Comment by bob1029

1 month ago

I'm beginning to question the notion that multi agent patterns don't work. I think there is something extra you get with a proposer-verifier style loop, even if both sides are using the same base model.

I've had very good success with a recursive sub agent scheme where a separate prompt (agent) is used to gate the recursive call. It compares the callers prompt with the proposed callee's prompt to determine if we are making a reasonable effort to reduce the problem into workable base cases. If the two prompts are identical we deny the request with an explanation. In practice, this works so well I can allow for unlimited depth and have zero fear of blowing the stack. Even if the verifier gets it wrong a few times, it only has to get it right once to reverse an infinite descent.

2 comments

bob1029

krackers 1 month ago

>I think there is something extra you get with a proposer-verifier style loop, even if both sides are using the same base model.

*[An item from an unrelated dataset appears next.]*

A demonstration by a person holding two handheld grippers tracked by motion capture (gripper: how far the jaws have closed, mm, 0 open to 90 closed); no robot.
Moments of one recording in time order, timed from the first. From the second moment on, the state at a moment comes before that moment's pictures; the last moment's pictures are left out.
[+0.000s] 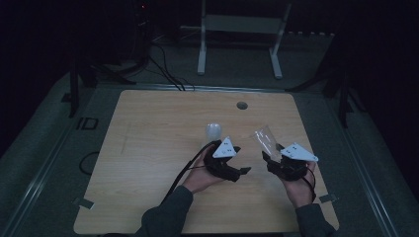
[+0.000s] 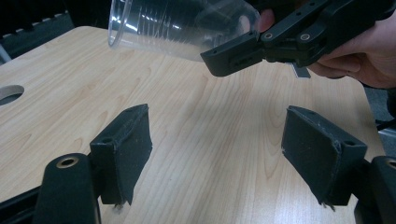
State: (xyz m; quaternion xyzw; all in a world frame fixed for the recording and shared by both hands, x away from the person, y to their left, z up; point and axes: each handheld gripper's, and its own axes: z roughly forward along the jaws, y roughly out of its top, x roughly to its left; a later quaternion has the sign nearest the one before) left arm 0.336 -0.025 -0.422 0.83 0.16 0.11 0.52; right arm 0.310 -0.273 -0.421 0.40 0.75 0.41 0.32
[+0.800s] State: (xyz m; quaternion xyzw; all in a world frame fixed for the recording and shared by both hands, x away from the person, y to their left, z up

DeepSeekMath-V2 seems to show this, increasing the number of prover/verifier iterations gives increases accuracy. And this is with a model that has already undergone RL under a prover/verifier selection process.

However this type of subagent communication maintains full context, and is different from "breaking into tasks" style of sharding amongst subagents. I'm less convinced of the latter, because often times a problem is more complex than the sum of its parts, i.e. it's the interdependencies that make it complex and you need to consider each part in relation to the other parts, not in isolation.

bob1029 1 month ago

The specific way in which we invoke the subagents is critical to the performance of the system. If we use a true external call stack and force proper depth first recursion, the effective context can be maintained to whatever depth is desired.
Parallelism and BFS style approaches do not exhibit this property. Anything that happens within the context or token stream is a much weaker solution. Most agent frameworks are interested in appearance of speed, so they miss out on the nuance of this execution model.